Le Procureur général du Québec, quant à lui, a assuré que le gouvernement s'engageait d'avance à adopter les meilleures pratiques en matière de lutte contre la collusion et la corruption.

Son représentant, Me Benoît Boucher, a souligné du même souffle que le gouvernement du Québec était conscient du fait que la lutte contre la corruption et la collusion «demeure un défi de tous les instants».

- Avec Lia Lévesque, La Presse Canadienne

Chronologie des événements

Novembre 2011: Le premier ministre de l'époque, Jean Charest met sur pied la commission, après des mois de pression publique.

Mai 2012: La juge France Charbonneau prononce son allocution d'ouverture.

Juin 2012: Les premiers témoins se présentent, notamment Jacques Duchesneau, ancien visage de la lutte contre la corruption.

Septembre 2012: L'ex-agent du FBI Joseph Pistone témoigne de l'implication de longue date de la mafia dans l'industrie de la construction. Il avait infiltré la mafia sous le nom «Donnie Brasco».
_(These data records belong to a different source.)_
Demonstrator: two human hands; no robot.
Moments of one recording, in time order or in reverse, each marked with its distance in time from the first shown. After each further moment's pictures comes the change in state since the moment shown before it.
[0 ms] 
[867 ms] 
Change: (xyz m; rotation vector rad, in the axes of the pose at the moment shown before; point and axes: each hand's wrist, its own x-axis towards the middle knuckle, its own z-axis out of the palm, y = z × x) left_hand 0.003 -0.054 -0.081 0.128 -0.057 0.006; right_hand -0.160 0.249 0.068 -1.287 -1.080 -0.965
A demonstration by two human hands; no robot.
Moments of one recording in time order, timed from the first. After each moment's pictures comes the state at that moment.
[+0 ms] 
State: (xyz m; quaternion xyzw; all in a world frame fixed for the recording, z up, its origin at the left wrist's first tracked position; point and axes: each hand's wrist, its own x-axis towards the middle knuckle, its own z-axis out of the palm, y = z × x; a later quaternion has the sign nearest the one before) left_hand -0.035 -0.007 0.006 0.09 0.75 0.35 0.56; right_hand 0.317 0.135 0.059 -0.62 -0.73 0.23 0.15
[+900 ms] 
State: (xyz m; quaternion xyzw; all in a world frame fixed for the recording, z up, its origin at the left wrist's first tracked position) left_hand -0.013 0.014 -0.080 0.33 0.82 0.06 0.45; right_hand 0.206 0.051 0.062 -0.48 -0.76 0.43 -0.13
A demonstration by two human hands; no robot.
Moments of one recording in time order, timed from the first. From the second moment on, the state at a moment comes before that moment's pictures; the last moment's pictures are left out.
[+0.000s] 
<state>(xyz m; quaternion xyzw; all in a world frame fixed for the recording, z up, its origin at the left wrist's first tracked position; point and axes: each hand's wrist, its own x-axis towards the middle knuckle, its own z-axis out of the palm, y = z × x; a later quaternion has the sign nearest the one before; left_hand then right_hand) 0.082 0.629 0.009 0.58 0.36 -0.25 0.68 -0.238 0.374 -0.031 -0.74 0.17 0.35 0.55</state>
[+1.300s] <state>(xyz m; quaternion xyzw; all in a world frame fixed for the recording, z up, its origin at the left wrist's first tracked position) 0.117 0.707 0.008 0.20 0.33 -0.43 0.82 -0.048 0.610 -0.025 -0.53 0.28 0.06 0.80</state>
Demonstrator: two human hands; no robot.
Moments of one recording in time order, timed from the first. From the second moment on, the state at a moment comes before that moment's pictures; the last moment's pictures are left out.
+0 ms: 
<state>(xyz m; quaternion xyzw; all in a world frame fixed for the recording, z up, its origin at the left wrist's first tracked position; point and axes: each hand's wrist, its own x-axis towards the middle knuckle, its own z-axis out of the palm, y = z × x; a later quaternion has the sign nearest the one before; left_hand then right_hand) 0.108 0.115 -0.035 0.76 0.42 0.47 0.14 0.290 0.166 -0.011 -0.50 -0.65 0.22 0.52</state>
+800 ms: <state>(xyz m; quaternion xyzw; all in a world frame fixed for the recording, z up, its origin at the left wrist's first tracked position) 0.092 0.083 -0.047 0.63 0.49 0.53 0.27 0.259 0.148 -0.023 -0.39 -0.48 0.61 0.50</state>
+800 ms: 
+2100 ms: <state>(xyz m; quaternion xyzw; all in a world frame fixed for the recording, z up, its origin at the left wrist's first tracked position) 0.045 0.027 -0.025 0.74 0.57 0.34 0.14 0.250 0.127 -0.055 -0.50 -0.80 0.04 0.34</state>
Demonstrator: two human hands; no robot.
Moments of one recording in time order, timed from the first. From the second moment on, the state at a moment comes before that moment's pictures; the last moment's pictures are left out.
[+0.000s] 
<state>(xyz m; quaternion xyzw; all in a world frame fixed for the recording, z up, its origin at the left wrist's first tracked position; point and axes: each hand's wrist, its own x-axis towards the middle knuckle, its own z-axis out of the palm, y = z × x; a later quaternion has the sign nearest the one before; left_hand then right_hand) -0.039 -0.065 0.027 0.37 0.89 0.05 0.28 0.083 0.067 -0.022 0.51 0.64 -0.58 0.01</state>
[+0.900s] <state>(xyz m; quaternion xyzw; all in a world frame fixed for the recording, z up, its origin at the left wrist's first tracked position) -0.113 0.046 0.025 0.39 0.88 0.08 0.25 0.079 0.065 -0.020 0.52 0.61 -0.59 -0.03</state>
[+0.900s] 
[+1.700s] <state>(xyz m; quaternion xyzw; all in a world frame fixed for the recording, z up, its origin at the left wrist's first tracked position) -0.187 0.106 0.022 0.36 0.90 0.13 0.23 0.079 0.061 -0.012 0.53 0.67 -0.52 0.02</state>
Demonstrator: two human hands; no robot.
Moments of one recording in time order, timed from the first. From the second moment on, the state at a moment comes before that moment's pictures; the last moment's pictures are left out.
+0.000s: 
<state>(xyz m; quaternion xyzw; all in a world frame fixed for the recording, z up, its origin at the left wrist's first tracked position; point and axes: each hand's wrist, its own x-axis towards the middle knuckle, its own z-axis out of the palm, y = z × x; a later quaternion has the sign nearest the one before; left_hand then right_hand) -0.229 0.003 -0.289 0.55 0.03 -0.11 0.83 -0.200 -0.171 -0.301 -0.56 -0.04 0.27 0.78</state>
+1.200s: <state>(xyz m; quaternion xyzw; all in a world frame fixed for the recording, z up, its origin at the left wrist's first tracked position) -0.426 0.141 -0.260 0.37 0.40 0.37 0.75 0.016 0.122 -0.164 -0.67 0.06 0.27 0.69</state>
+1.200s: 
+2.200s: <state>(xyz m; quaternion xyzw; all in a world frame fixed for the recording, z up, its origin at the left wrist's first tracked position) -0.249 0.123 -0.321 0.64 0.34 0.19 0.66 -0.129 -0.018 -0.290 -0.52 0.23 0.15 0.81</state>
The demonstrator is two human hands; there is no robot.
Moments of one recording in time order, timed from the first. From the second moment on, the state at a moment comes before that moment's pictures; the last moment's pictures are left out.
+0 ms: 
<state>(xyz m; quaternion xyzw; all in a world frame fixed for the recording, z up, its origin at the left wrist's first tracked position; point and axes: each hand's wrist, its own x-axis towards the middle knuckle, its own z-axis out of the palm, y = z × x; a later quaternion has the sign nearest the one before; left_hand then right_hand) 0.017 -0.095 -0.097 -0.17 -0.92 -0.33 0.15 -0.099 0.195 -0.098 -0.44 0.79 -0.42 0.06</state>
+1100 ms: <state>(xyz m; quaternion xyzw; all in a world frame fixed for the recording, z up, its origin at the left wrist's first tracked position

Octobre 2012: L'ancien entrepreneur Lino Zambito livre un témoignage-choc lors duquel il révèle l'existence d'une taxe de la mafia sur les projets de construction, d'une part versée aux partis municipaux et de pots-de-vin versés à des responsables corrompus à l'hôtel de ville.

Novembre 2012: Gérald Tremblay quitte ses fonctions à la mairie de Montréal après que des témoignages eurent indiqué qu'il avait fermé l'oeil sur du financement illégal.

Mars 2013: Le gouvernement prolonge le mandat de la commission jusqu'au 19 avril 2015.

Avril 2013: Gérald Tremblay est appelé devant la commission et livre sa version des faits.

Janvier 2014: Un enregistrement est entendu dans lequel des dirigeants de syndicats affirment avoir une entente avec le mari de Pauline Marois, alors chef du Parti québécois, afin que celle-ci s'oppose à la création de toute commission d'enquête.

Janvier 2014: France Charbonneau publie son rapport d'étape.

Janvier 2014: L'ex-président de la FTQ, Michel Arsenault, témoigne.

Mai 2014: L'ancienne ministre libérale des Transports, Julie Boulet, devient la plus haute placée du gouvernement à témoigner.

Juin 2014: L'ex-vice-première ministre Nathalie Normandeau témoigne.

Septembre 2014: L'homme d'affaires Antonio Accurso, ancien magnat de la construction au centre de la commission, témoigne devant la juge.

Septembre 2014: Le dernier témoin se présente devant la juge.

Novembre 2014: France Charbonneau prononce son allocution de clôture.

19 avril 2015: Date limite du dépôt du rapport final.